Thursday, July 31, 2014

Can a magic spell end your childless woes?



My life was a disaster. My husband didn’t love me. He would not give me children. I was unable to conceive. We were headed for divorce. And then I met Dr. X, a spellcaster. In no time, our problems were solved. Now we have a happy loving family with three children, and I owe it all to Dr. X.

Crazy? Perhaps. But I get one or more of these comments almost every day. You don’t see them because I mark them as spam and get rid of them. They are spam, right? Usually the grammar errors and unnatural language give them away as not having been written by real people. But some of these comments sound so logical that I’m tempted to publish them. What if they were real?

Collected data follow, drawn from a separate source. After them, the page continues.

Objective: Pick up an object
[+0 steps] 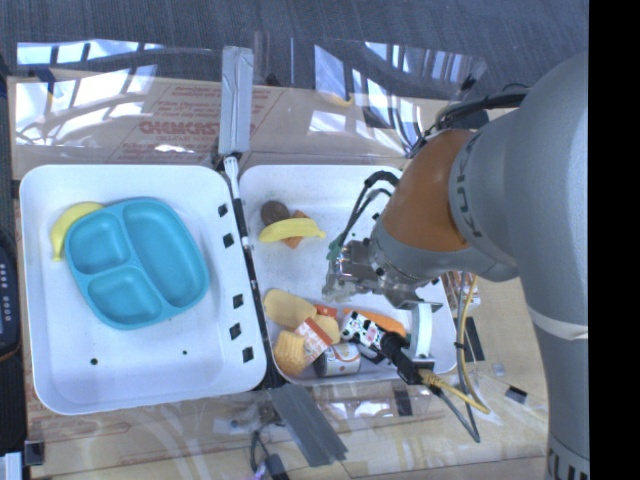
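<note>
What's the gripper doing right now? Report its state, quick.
Gripper: low over the right white bin, near the yellow banana; the grey arm's wrist hides it, so open or closed cannot be told.

A robotics lab, by the look of it: a big grey industrial arm [520, 198] with an orange band leans over a bench holding two shallow white bins [60, 368], one scattered with toy food [300, 333], clear plastic sheeting [130, 78] taped behind them, loose cables [460, 393] trailing, and dark office carpet [200, 3] beyond.
</note>
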Available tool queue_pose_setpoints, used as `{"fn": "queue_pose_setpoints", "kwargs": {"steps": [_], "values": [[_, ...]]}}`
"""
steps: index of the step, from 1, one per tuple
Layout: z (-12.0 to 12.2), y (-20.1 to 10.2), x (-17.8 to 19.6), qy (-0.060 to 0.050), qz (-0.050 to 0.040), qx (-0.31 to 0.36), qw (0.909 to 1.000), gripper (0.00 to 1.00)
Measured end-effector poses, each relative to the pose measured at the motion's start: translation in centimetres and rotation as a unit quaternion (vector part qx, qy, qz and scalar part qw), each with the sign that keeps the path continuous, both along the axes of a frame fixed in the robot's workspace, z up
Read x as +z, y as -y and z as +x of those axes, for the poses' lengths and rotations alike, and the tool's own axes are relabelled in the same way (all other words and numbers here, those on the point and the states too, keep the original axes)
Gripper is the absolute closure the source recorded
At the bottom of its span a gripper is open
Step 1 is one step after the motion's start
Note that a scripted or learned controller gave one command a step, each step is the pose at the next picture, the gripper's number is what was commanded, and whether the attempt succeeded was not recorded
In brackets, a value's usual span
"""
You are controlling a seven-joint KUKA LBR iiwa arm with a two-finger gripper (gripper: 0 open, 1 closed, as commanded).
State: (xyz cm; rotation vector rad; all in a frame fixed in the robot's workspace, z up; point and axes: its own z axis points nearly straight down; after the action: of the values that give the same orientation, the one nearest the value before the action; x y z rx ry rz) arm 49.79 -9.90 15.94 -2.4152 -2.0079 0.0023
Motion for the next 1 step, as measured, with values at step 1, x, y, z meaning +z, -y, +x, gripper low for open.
{"fn": "queue_pose_setpoints", "kwargs": {"steps": [1], "values": [[-0.04,0.0,-0.08,-0.001,0.0002,0.0,1.0,0.0]]}}
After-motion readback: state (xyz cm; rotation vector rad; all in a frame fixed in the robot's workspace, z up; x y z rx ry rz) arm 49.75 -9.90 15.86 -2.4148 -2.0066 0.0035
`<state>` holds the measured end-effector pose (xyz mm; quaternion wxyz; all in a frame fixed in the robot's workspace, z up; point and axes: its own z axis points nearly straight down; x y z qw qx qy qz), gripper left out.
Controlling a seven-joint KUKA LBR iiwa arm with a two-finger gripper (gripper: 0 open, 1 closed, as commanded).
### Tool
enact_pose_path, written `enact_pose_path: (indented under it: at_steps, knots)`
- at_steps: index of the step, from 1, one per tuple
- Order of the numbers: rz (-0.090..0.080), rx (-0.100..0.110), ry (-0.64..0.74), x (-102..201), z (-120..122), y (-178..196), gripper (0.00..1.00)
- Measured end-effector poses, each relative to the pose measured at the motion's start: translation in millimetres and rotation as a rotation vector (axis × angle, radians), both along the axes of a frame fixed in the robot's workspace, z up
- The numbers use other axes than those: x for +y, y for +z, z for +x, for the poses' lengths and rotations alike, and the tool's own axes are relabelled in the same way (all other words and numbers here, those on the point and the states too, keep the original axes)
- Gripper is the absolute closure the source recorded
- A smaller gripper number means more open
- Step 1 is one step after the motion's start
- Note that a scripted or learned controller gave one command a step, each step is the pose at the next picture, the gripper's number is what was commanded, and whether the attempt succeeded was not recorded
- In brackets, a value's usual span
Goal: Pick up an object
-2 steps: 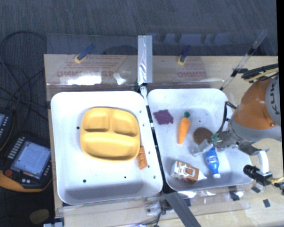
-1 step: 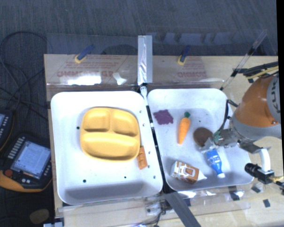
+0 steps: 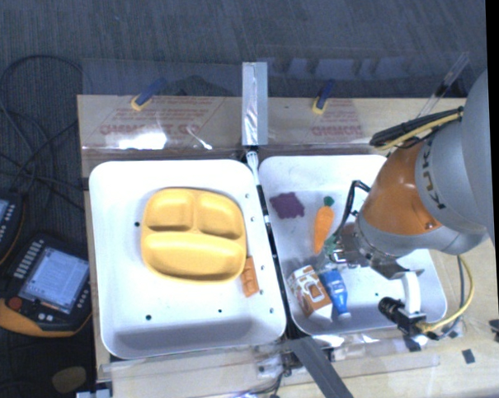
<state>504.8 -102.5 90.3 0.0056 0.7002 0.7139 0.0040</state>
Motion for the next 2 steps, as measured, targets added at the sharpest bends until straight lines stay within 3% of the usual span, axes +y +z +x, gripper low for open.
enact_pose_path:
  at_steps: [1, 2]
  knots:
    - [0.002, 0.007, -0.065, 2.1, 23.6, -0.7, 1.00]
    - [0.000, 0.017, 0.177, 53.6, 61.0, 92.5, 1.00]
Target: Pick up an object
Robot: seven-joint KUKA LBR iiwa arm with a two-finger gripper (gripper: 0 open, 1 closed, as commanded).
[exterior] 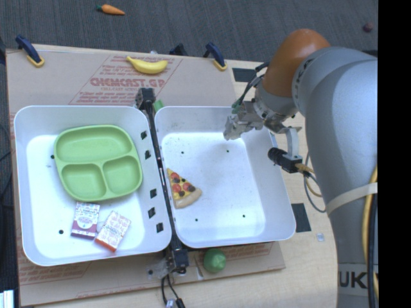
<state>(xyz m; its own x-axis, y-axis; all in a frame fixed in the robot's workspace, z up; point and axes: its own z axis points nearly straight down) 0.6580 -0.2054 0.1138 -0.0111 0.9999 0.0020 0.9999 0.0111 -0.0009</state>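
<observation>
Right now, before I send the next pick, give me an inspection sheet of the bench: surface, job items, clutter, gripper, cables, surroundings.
Surface: two white bins, left bin and right bin, side by side on printed cardboard held by blue clamps.
Job's things: pizza slice in the right bin near the divider; green divided plate and two small packets in the left bin.
Clutter: banana on the cardboard behind the bins; green ball at the front edge.
Gripper: gripper over the right bin's back edge, nothing seen in it.
Cables: black cable at the front; cable by the arm.
Surroundings: carrot on grey carpet.
</observation>
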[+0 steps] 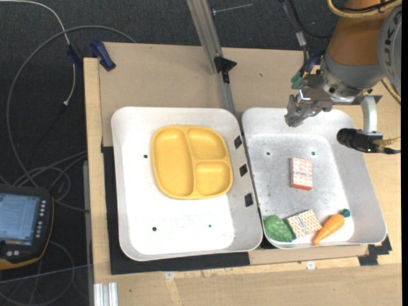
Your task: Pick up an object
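The right bin [347, 171] holds a small orange and white box [301, 173] near its middle. Along its front edge lie a green lumpy object [278, 227], a patterned packet [303, 223] and a toy carrot [329, 227]. My gripper [298, 114] hangs over the far left part of the right bin, well behind the box, with nothing visible between its fingers. The orange band of the arm rises above it at the top right.
The left bin [134, 190] carries a yellow divided plate [191, 160]. A metal post [207, 24] slants up between the bins at the back. A black fitting [357, 139] sticks in at the right bin's right wall. A handheld screen [22, 218] and cables lie on the floor at left.
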Motion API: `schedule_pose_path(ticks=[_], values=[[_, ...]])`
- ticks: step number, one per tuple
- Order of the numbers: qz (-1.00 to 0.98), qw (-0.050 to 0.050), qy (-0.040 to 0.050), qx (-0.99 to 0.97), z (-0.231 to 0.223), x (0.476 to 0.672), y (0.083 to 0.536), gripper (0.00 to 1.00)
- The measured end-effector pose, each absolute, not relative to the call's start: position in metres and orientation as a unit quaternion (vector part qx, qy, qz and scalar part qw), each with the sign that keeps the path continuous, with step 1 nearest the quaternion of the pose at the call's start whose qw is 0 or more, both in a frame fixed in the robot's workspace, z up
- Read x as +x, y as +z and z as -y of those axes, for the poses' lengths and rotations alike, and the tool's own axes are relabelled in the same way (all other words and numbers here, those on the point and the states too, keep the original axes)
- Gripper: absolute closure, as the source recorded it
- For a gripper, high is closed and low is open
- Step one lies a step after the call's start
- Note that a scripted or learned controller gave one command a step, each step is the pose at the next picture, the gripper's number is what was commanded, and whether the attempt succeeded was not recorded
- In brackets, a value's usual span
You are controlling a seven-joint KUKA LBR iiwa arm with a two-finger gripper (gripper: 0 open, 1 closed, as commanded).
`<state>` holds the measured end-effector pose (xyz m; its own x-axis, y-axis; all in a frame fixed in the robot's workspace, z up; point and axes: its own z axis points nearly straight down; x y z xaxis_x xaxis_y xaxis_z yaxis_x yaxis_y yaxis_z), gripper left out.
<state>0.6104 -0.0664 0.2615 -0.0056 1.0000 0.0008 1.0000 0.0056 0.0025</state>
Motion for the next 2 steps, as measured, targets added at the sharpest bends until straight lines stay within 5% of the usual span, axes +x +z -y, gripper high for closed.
schedule_pose_path(ticks=[2], values=[[-0.710, -0.001, 0.0012, 0.705, -0.048, 0.636, 0.237, 1.00]])
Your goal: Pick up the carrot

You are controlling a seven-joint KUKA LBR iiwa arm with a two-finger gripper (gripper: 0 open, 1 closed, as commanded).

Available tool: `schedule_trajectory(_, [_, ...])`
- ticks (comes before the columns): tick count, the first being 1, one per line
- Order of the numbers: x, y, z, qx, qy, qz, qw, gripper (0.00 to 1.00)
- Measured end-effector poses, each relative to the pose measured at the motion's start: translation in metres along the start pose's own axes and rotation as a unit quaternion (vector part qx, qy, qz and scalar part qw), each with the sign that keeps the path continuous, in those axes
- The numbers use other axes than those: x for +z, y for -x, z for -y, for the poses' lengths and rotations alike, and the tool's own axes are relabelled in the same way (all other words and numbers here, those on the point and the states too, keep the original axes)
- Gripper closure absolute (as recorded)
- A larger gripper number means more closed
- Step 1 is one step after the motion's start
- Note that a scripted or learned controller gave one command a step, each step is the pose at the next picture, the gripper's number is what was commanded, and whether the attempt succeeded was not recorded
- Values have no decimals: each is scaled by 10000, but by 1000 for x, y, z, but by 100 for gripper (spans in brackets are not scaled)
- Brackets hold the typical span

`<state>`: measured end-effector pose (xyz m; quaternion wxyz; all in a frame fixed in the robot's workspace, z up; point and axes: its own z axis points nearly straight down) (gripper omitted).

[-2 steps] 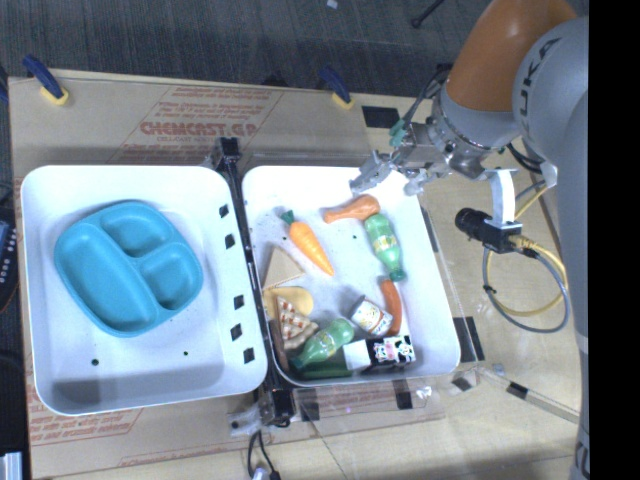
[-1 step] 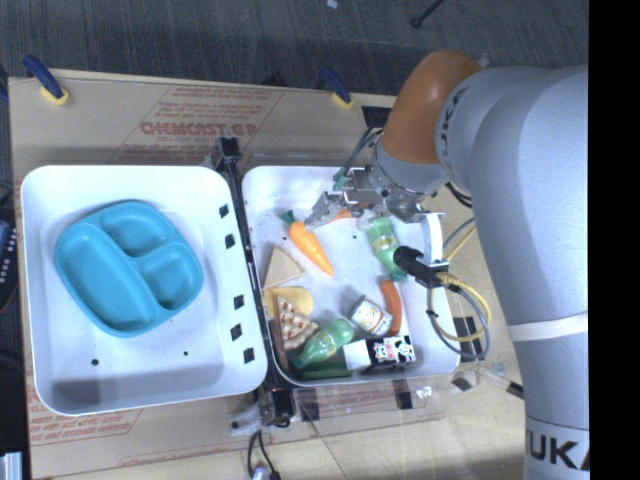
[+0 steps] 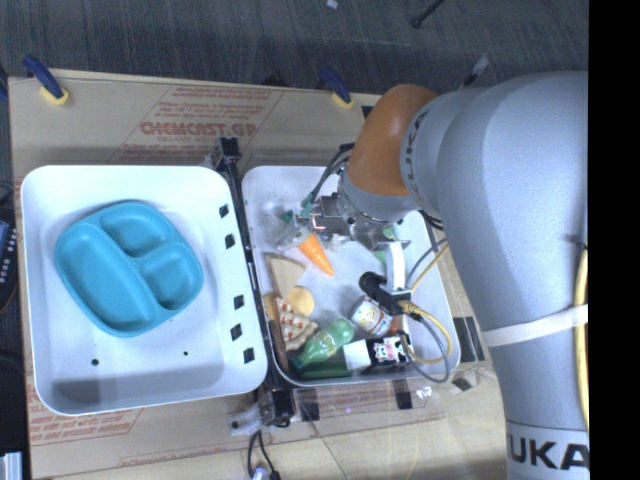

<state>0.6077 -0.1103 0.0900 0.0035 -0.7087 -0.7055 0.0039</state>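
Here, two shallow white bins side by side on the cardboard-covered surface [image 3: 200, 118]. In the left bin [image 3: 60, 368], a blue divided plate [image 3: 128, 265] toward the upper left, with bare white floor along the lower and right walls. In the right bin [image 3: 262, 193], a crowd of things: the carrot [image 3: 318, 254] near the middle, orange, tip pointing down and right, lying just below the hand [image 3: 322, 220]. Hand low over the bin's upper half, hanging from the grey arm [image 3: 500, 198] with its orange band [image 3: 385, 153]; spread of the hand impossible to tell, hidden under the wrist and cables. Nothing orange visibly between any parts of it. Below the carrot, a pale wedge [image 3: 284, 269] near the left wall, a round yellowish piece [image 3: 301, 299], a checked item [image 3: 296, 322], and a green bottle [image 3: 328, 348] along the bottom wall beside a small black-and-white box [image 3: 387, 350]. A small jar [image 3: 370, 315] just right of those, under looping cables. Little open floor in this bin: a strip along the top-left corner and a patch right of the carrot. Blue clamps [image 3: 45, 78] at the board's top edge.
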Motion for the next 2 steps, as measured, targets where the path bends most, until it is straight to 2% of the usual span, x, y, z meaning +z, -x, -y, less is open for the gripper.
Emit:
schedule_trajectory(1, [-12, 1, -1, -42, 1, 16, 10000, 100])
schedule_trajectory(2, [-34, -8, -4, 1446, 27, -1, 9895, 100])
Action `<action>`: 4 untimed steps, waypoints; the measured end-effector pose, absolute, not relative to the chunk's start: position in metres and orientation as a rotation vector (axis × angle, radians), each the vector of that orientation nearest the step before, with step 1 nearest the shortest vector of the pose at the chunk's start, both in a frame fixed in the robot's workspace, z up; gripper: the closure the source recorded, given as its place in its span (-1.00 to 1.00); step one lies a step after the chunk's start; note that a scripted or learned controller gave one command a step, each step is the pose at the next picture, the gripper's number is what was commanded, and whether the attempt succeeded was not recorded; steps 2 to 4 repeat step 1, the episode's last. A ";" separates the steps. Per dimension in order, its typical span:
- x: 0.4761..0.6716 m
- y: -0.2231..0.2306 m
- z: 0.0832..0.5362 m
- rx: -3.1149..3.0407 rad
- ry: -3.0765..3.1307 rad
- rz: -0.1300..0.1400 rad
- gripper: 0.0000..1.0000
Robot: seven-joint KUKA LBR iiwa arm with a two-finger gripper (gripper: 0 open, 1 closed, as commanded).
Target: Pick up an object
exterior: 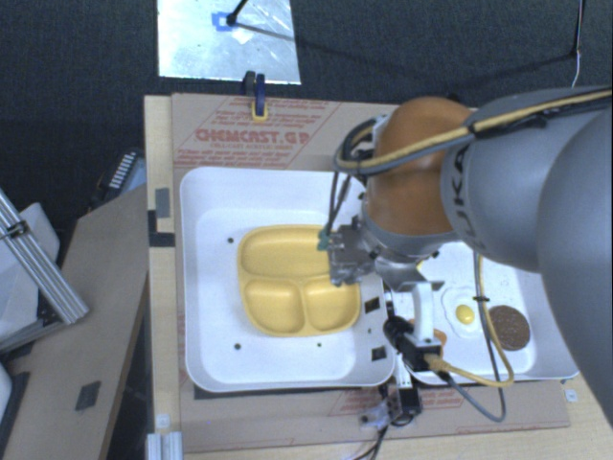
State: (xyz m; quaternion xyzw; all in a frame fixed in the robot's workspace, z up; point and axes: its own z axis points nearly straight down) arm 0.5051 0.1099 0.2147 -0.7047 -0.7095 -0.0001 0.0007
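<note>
The yellow tray (292, 282) is the landmark here: a plastic plate with 3 compartments, 1 long one along its far side and 2 smaller ones along its near side. It lies flat near the middle of the left white bin (211, 247), its rim well clear of the bin's walls on the left and near sides.

The grey arm (536, 190) comes in from the right of the tray, and its orange band (421, 175) sits above and to the right of the tray's far right corner. Below that band the gripper (342, 257) hangs over the tray's right edge, about where the long compartment meets the right small one. Seen from above, the wrist covers the tool, so it cannot be told whether it is spread or pressed together, or whether it touches the tray.

To the right of the tray, in the right white bin (536, 357), lie a toy fried egg (465, 312) and, just beside it on the far side from the tray, a brown round disc (509, 327). Black and yellow cables (450, 367) trail from the arm over the divide between the 2 bins, near the tray's near right corner. Both bins rest on a cardboard sheet (249, 127) with red print that extends beyond the tray's far side.
</note>
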 end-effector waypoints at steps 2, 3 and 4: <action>0.506 0.109 0.215 -2.218 -2.224 -0.001 -1.00; 0.506 0.109 0.215 -2.218 -2.224 -0.001 -1.00; 0.506 0.109 0.215 -2.218 -2.224 -0.001 -1.00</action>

If somebody offered you a magic spell that would solve your problems with your partner and enable you to have all the children you wanted, wouldn’t you try it? Don’t we all wish someone would wave a magic wand and take all of our troubles away?

When I was still fertile, there were times I hoped to become magically pregnant, despite birth control and reluctant husbands, but it didn't happen. The Virgin Mary is the only one who got pregnant without sperm meeting egg. As a Christian, the closest I can get is asking God for a miracle. Is that the same thing? I can hear God up in heaven echoing what my mother used to say: “I don’t do miracles on demand. Figure it out yourself.”

The truth is, we have to work out our own lives. Instead of a magic spell, we have to do the work to make our dreams come true. Sometimes that means making the difficult decision to leave someone we love. Sometimes it means staying with that person even if we disagree on important issues, like children, and loving them anyway. Sometimes it means talking out a resolution, even though the hardest thing in the world is talking about it. And sometimes it means looking around and realizing that you are surrounded by wonderful children you can love, even though you didn’t give birth to them and even though it hurts sometimes.

If only someone could cast a magic spell and fix all our problems. Do you believe it’s possible? What would you ask for if you could? And what miracles can you work all by yourself?